All of this is presented behind a six meter high wall lined with battlements. It is a lively market that is supplied by up to 2,000 dealers. If you want to visit him, you should inquire about the way to Rue Chaib Al Kamra Mohammed Ben Brahim.
8. Museum of Berber Art
The Berbers are still a pillar of Moroccan society, even if they find their center of life today in the vastness of the Sahara or in the oases and villages in the shadow of the High Atlas. In Agadir, for example, the Museum of Berber Art is one of the sights.
In addition to the city theater, a small but interesting collection of folk art was housed in the Ait Souss passage. These include traditional costumes, carpets and chests as well as everyday objects and inlaid doors.
9. Bert Flint Museum
The Dutch Bert Flint has dedicated himself to the culture of the North African countries for many years. He has his permanent residence in Marrakech, where he bequeathed his collection to a museum. A branch of this museum is located in Agadir on Avenue Mohammed V near the Salam Hotel. The exhibits from Bert Flint’s private collection mainly include handicrafts and old Berber equipment from southern Morocco.

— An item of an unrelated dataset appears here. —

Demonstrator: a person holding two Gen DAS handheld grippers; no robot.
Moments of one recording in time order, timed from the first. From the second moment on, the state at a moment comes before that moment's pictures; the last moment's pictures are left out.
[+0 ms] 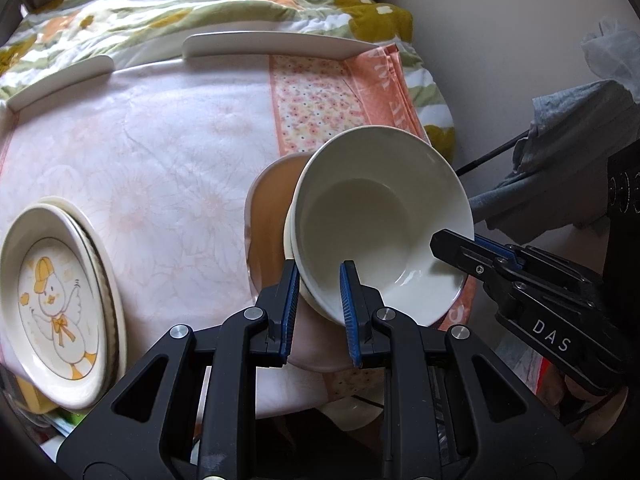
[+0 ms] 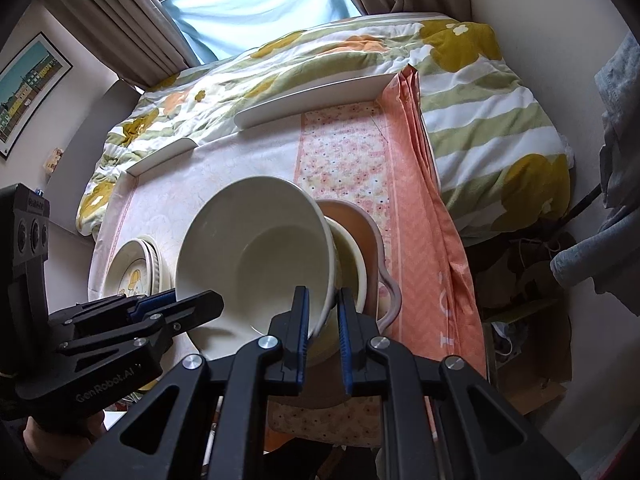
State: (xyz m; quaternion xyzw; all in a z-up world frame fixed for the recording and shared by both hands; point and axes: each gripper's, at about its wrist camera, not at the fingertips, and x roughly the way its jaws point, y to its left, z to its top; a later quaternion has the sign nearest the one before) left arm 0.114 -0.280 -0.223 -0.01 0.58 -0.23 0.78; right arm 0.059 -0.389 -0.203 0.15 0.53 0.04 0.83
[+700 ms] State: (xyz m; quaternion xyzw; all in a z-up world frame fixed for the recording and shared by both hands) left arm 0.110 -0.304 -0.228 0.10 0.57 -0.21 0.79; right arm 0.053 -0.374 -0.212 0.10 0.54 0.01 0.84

10. Coastal road to Essaouira
One of the most beautiful coastal roads on the Atlantic leads from Agadir to Essaouira. Maritime Morocco presents itself from its most beautiful side over eighty kilometers. Long stretches of beach, secret bays and picturesque rock formations alternate on this route. Essaouira is a cosmopolitan melting pot. The “white city in the wind” has always been the destination of artists and surfers.